Intrusion Detection and Prevention Systems (IDS/IPS) in large enterprises can generate hundreds of thousands of alerts per hour, overwhelming analysts with logs requiring rapidly evolving expertise. Conventional machine-learning detectors reduce alert volume but still yield many false positives, while standard Retrieval-Augmented Generation (RAG) pipelines often retrieve irrelevant context and fail to justify predictions. We present CyberRAG, a modular agent-based RAG framework that delivers real-time classification, explanation, and structured reporting for cyber-attacks. A central LLM agent orchestrates: (i) fine-tuned classifiers specialized by attack family; (ii) tool adapters for enrichment and alerting; and (iii) an iterative retrieval-and-reason loop that queries a domain-specific knowledge base until evidence is relevant and self-consistent. Unlike traditional RAG, CyberRAG adopts an agentic design that enables dynamic control flow and adaptive reasoning. This architecture autonomously refines threat labels and natural-language justifications, reducing false positives and enhancing interpretability. It is also extensible: new attack types can be supported by adding classifiers without retraining the core agent. CyberRAG was evaluated on SQL Injection, XSS, and SSTI, achieving over 94\% accuracy per class and a final classification accuracy of 94.92\% through semantic orchestration. Generated explanations reached 0.94 in BERTScore and 4.9/5 in GPT-4-based expert evaluation, with robustness preserved against adversarial and unseen payloads.

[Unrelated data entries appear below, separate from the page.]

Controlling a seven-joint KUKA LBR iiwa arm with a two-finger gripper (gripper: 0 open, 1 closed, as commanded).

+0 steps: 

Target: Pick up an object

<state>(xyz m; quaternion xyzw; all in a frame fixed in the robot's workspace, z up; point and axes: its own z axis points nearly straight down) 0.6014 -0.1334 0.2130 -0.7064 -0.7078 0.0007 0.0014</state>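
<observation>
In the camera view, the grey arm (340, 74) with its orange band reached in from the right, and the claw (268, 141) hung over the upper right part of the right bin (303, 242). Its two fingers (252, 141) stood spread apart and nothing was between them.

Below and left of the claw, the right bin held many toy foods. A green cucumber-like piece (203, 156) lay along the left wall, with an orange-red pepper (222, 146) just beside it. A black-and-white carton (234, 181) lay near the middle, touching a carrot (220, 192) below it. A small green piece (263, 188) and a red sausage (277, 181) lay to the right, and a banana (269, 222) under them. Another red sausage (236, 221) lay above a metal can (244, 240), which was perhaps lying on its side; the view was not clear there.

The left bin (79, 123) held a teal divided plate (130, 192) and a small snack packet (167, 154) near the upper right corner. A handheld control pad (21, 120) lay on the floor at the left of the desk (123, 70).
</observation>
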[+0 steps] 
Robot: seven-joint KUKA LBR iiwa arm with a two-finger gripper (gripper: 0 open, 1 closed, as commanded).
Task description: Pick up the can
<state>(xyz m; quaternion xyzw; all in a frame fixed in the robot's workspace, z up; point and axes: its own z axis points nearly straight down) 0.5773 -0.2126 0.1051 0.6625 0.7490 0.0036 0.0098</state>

These results show that agentic, specialist-oriented RAG can combine high detection accuracy with trustworthy, SOC-ready prose, offering a flexible path toward partially automated cyber-defense workflows.

Paper Structure

This paper contains 36 sections, 2 equations, 5 figures, 6 tables.

Figures (5)

  • Figure 1: Structure of a multimodal AI Agent: integrates perception, memory, and planning to interact with the environment and perform intelligent actions.
  • Figure 2: CyberRAG system architecture: the user interacts with a chatbot connected to the webserver, while the IDS detects attacks from the Internet.
  • Figure 3: Classification performance of BERT on different web vulnerabilities using attack-specific training.
  • Figure 4: Comparison between explanations generated with and without retrieval. LLM-based scoring shows consistent advantage from RAG-enhanced generation.
  • Figure 5: Evaluation of model robustness based on the percentage of correct classifications under two conditions: (i) Adversarial Examples, where inputs are perturbed to simulate evasion attacks, and (ii) Out-of-Distribution (OOD) Inputs, representing unseen attack categories. The metric Correct Classification (%) reflects the number of accurate predictions out of 100 test cases for each scenario.